To my mind, this quote draws attention to the “bingle mentality” of the policy-makers who build and manage urban roads. Streets are deliberately designed and regulated to tolerate the sort of minor collisions between motorised vehicles that often result in the need for expensive panel beating but don’t usually result in serious injuries or death.
Most times damage is covered by insurance and no one’s seriously hurt; so whichever driver is at fault is issued with the same penalty they’d cop if they were nabbed for breaking the road rules.
That might be a reasonable approach when motorists collide with each other on a suburban street; they’re each protected by a panoply of safety devices like progressively deforming metal bodies, pre-tensioned seat belts, and multiple head, shoulder and knee air bags.
But what’s a mere bingle between cars can be life threatening or maiming for a cyclist who’s involved in a collision with a vehicle.
There’s a huge asymmetry here. For all practical purposes, cyclists do no harm to the occupants of a vehicle in the event of a crash. And of course riders have very few ways to reduce the risk of serious injury or death to themselves.
This imbalance in vulnerability also applies to pedestrians. While there’s still a lot of room for improvement, we figured out long ago that pedestrians need to be separated from road traffic and provided with their own right of way i.e. footpath.

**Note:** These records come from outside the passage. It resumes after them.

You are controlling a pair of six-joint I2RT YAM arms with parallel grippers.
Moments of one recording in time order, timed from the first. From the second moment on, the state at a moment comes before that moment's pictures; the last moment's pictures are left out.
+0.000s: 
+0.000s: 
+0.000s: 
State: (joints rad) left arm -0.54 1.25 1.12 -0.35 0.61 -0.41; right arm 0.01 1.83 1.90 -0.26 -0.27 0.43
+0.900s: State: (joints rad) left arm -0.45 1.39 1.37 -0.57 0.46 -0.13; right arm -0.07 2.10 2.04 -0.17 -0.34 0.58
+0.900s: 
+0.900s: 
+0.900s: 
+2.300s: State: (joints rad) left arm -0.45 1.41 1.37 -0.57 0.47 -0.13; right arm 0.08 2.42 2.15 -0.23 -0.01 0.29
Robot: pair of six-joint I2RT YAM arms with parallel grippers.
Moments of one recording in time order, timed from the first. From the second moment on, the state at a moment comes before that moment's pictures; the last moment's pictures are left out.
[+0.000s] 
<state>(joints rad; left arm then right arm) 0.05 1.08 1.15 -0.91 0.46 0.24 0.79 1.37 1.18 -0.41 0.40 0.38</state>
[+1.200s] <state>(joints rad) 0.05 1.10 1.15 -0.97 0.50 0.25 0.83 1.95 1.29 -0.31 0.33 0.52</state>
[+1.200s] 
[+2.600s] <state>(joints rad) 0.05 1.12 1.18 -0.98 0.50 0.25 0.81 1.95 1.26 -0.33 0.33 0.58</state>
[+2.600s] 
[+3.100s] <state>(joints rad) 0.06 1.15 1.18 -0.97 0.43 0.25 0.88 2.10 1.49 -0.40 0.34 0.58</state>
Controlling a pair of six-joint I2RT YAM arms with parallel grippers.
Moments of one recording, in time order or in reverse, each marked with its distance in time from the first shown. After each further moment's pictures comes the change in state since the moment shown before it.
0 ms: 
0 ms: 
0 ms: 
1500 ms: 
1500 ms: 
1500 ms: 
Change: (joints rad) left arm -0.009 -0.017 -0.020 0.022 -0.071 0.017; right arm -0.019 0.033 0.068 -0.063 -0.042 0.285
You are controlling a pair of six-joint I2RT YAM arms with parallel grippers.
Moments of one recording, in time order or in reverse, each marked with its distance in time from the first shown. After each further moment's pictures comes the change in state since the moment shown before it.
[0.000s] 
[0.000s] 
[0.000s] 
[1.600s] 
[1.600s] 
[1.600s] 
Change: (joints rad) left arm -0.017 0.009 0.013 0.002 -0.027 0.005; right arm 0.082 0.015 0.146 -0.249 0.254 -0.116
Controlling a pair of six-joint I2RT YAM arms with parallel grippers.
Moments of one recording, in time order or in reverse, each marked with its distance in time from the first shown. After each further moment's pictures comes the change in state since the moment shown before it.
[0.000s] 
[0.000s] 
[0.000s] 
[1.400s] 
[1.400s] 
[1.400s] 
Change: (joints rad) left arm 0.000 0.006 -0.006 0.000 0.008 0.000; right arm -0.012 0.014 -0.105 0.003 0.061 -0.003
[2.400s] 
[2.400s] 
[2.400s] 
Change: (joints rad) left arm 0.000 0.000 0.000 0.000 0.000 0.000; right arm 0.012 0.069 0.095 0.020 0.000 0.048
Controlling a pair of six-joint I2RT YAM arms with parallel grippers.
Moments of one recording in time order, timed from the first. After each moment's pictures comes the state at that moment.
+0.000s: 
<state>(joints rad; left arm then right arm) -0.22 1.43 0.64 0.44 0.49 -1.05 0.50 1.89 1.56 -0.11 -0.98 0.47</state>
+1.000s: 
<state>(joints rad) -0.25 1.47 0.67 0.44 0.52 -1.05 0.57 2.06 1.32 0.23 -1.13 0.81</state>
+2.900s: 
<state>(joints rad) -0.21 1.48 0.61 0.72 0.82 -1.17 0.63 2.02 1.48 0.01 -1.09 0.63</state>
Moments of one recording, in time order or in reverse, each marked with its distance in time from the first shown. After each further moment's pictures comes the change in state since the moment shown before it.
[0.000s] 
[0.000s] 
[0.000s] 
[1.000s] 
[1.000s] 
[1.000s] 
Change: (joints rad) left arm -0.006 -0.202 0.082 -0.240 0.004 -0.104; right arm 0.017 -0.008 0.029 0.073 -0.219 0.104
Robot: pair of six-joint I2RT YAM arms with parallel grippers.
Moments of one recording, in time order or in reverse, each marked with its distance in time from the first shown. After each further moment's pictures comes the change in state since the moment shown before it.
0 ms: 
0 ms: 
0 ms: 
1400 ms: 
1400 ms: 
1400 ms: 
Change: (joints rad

And where pedestrians and road traffic inevitably conflict, pedestrians should have priority e.g. crossings. When I got my driver’s licence back in the day, I was taught that motorists are obliged to give way to pedestrians irrespective of how they behave.
If we want cycling to be safe, we need a similar way of thinking. Policy-makers need to recognise that the “bingle mentality” is no longer a reasonable way to manage use of roads. If drivers were at the same elevated risk of death or serious injury in a crash as cyclists are there’d be no question of the need for drastic action.
Part of the solution must be to increase by an order of magnitude the level of expenditure on segregated bicycle infrastructure. Realistically though, that’s only going to be part of the answer; cyclists will need to share most of the road network with motorists for many years to come.
An equally pressing need is therefore to elevate the status of cyclists on existing roads vis-a-vis motorists. That can be achieved by improving the design of roads and regulating the behaviour of drivers in ways that recognise – and privilege – the vastly greater vulnerability of cyclists.
As I’ve noted before, there are plenty of practical options e.g. Green Street networks, 30 kph speed limits, traffic management infrastructure, public education, enhanced legal status for cyclists.
The “bingle mentality” simply isn’t acceptable any more for roads used by vulnerable travellers such as cyclists and pedestrians.